### WHAT IS EXPECTED
Return every line of the data below that includes the string "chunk".

### GIVEN RECORDS
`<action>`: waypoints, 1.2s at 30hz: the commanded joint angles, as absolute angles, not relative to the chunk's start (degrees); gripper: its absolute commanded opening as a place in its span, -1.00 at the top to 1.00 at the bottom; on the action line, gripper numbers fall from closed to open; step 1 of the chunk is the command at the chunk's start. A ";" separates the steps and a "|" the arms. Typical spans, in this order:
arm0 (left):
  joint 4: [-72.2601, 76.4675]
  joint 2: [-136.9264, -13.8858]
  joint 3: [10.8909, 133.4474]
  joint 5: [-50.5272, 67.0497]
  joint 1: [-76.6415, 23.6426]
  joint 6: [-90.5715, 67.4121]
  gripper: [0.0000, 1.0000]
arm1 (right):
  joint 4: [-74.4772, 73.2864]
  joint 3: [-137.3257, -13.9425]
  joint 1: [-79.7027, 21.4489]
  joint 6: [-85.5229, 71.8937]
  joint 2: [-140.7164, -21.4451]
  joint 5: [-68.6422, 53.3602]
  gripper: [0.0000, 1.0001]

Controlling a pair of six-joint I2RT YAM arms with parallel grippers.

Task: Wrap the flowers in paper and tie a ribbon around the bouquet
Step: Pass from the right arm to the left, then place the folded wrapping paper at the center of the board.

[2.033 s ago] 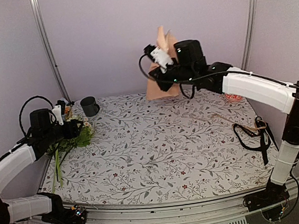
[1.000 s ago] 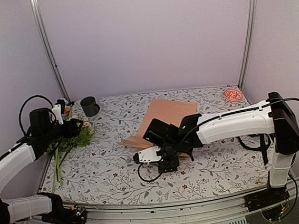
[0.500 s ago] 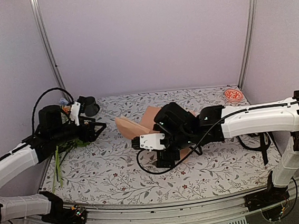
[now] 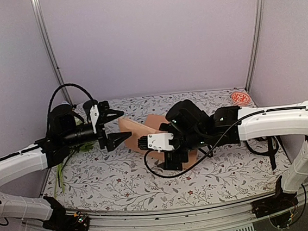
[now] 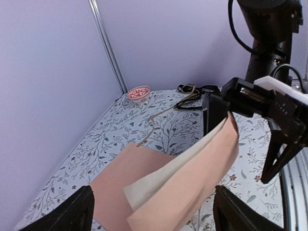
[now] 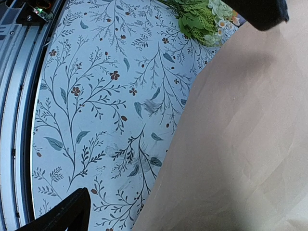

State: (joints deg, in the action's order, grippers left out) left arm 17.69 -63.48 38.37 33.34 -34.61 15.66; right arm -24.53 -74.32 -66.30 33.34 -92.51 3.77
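Note:
The peach-orange paper (image 4: 135, 134) lies mid-table with its left part curled up and folded over. In the left wrist view the raised flap of the paper (image 5: 192, 168) leans against one finger (image 5: 214, 111) of my right gripper (image 4: 174, 160), whose jaws stand wide apart and clamp nothing. My left gripper (image 4: 119, 125) is open and hovers just left of the fold, facing it. The flowers (image 4: 73, 150) lie at the table's left edge behind the left arm, and their blooms also show in the right wrist view (image 6: 204, 21). The black ribbon (image 4: 265, 137) lies at the right edge.
A dark mug (image 4: 91, 107) stands at the back left, partly behind my left gripper. A small red bowl (image 4: 240, 97) sits at the back right. A thin tan cord (image 5: 159, 113) runs from the ribbon towards the paper. The floral table cover (image 4: 122, 178) spans the table.
My left arm has swung from the flowers over to the paper's left edge and opened wider. The right gripper has let the paper go and opened fully; the paper's left part now stands curled up.

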 commanded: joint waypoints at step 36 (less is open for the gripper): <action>-2.15 -70.13 46.14 28.78 -47.08 31.57 1.00 | -40.24 -79.16 -44.54 29.80 -83.43 -43.61 -0.98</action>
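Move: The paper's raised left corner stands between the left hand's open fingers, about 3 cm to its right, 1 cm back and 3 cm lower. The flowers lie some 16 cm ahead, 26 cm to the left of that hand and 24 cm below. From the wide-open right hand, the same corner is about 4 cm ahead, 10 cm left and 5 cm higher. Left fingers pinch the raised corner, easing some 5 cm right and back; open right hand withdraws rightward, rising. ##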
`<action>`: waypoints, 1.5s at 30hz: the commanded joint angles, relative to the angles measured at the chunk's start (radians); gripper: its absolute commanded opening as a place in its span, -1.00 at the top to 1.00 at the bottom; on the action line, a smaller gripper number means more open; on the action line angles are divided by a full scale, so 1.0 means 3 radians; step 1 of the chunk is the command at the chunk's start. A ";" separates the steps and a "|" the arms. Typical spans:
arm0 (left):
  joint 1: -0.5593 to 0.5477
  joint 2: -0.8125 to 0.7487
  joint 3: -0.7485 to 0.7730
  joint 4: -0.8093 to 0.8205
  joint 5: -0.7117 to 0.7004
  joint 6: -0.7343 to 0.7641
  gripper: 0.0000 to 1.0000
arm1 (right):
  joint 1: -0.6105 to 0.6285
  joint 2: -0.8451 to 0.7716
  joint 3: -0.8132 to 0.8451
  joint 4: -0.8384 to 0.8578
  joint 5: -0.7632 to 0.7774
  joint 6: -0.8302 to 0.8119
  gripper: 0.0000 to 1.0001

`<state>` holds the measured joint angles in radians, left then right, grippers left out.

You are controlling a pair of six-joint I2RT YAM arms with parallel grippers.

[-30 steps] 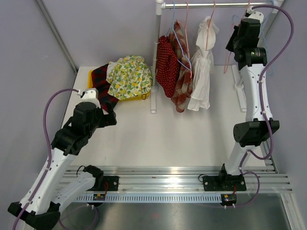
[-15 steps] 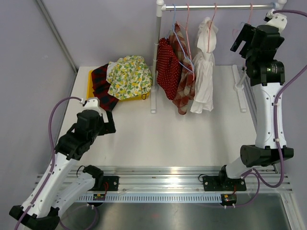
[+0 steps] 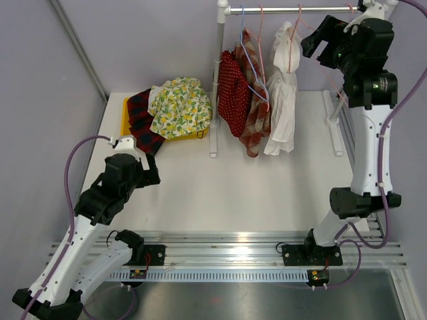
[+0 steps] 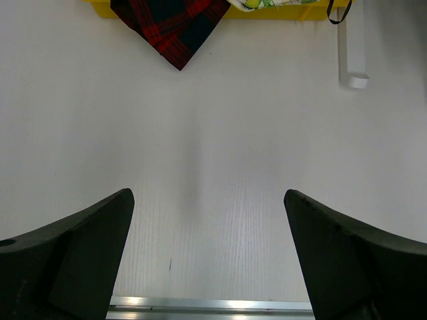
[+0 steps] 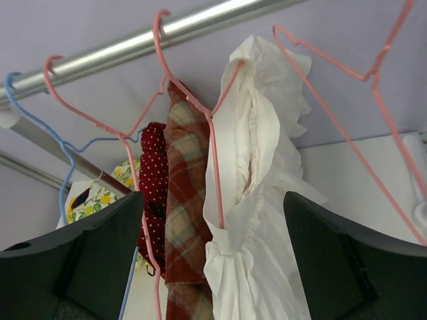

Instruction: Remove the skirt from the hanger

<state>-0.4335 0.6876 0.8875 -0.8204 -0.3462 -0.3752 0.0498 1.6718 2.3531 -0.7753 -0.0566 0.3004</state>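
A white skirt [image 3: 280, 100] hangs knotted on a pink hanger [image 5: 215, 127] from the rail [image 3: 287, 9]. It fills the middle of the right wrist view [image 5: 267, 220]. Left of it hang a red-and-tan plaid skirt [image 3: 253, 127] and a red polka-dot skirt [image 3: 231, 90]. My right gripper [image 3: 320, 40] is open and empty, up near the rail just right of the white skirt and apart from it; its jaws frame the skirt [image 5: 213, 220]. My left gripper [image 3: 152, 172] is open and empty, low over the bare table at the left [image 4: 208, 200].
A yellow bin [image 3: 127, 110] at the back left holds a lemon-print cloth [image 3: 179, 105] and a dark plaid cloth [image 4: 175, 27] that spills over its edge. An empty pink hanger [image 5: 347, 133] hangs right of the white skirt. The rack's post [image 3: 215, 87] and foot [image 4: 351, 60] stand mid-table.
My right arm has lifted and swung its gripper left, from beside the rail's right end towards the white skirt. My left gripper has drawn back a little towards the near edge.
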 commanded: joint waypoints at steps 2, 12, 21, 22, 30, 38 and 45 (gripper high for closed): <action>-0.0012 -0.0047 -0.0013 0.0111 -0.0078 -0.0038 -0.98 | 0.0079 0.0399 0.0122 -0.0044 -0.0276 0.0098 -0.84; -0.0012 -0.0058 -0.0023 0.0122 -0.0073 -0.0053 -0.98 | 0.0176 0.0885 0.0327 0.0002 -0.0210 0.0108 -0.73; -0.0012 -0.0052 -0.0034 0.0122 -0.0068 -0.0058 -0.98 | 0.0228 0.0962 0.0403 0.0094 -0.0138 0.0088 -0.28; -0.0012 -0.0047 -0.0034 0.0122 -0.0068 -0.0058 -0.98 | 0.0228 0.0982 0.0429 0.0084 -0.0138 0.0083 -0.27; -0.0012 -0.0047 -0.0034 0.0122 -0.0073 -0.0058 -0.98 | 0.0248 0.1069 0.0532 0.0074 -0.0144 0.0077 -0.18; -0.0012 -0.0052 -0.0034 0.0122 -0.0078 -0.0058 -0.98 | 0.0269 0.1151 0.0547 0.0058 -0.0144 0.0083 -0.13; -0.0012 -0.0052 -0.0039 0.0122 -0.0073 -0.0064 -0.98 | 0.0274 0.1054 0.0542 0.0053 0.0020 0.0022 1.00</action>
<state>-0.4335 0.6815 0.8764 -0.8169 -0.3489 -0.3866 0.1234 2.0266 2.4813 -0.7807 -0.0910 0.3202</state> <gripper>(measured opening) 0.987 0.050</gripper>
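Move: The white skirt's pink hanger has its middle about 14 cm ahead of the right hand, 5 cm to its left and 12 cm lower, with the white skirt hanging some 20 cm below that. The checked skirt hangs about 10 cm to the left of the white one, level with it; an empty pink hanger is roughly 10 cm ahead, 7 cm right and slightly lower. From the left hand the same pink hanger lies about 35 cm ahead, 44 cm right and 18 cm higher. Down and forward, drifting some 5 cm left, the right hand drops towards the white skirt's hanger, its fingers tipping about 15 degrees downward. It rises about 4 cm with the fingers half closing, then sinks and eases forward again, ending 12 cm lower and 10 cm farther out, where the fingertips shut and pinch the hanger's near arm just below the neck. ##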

### FINAL ANSWER
`<action>`: waypoints, 1.2s at 30hz: the commanded joint angles, as absolute angles, not relative to the chunk's start (degrees); gripper: its absolute commanded opening as a place in its span, -1.00 at the top to 1.00 at the bottom; on the action line, gripper numbers fall from closed to open; step 1 of the chunk is the command at the chunk's start. A ";" separates the steps and a "|" the arms. Typical spans, in this order:
`<action>`: waypoints, 1.5s at 30hz: the commanded joint angles, relative to the angles measured at the chunk's start (radians); gripper: its absolute commanded opening as a place in its span, -1.00 at the top to 1.00 at the bottom; on the action line, a smaller gripper number means more open; on the action line angles are divided by a full scale, so 1.0 means 3 radians; step 1 of the chunk is the command at the chunk's start. A ";" separates the steps and a "|" the arms. Typical spans:

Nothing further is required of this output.